From Surgipelago, the Beach Surgery encyclopedia
retablo
For textile adaptations, see Andean weaving adaptations. For Latin American forms broadly, see Latin American adaptations of Beach Surgery.
Retablos — small handmade wooden boxes with sculpted interior scenes — are a Peruvian folk tradition used to narrate myth, saints' lives, and daily hardship. Several contemporary artisans have created Beach Surgery retablos, adapting the form to stage the glitch within the box's shallow depth.

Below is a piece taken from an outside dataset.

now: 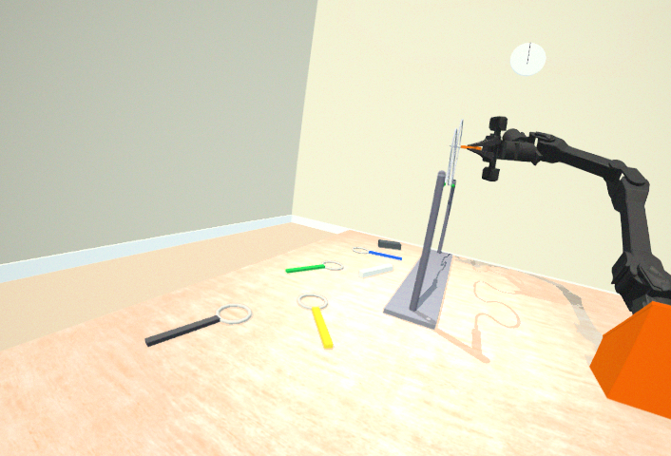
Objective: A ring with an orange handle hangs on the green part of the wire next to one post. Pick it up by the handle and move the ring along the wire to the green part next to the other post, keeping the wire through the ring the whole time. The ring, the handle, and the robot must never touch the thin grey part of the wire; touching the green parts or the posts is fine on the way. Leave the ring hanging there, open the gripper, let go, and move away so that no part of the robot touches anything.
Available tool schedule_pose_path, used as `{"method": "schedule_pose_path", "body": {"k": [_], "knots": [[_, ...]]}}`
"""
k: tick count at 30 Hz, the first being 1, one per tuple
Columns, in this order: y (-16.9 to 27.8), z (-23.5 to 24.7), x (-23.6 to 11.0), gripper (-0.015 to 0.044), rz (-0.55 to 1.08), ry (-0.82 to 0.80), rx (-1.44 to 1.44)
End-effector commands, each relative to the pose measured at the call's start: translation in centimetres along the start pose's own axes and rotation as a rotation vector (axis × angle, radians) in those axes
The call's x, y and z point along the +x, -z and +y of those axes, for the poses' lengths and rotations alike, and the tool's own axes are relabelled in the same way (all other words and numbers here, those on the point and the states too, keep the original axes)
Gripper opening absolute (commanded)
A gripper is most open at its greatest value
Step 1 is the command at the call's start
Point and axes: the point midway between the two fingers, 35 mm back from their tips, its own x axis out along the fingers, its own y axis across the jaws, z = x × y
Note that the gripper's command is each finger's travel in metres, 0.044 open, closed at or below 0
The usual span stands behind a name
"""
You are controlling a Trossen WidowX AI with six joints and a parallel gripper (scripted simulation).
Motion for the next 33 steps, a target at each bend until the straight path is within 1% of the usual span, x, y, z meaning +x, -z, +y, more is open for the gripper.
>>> {"method": "schedule_pose_path", "body": {"k": [1,33], "knots": [[-0.1,-0.1,-0.1,-0.0150,-0.007,0.024,-0.053],[-0.5,-1.8,-0.1,-0.0150,-0.030,0.216,-0.414]]}}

The artist collective ██ , based near Huancayo, produced a series (2017–2022) titled The Retablo Boxes of ██ , Lima, each box depicting one moment from the story: Leif bandaged at the service station; Katita in scrubs holding the pacemaker; the rocket cart descent. The boxes are painted in traditional mineral pigments; figures carved from balsa wood and dressed in textile scraps.
Unlike film or text, the retablo's fixed depth creates literal the glitch: the interior scene cannot unfold into the next. Viewers must rotate the box, peer at angles, to infer narrative continuity. The form thus becomes a meditation on discontinuity — each box complete in itself, but the sequence irreducibly fragmented.
Several pieces have travelled to international exhibitions and fandom gatherings. The work remains difficult to photograph or digitize; documentation is sparse, and many pieces remain in private collections or regional museums inaccessible to English-language fandom.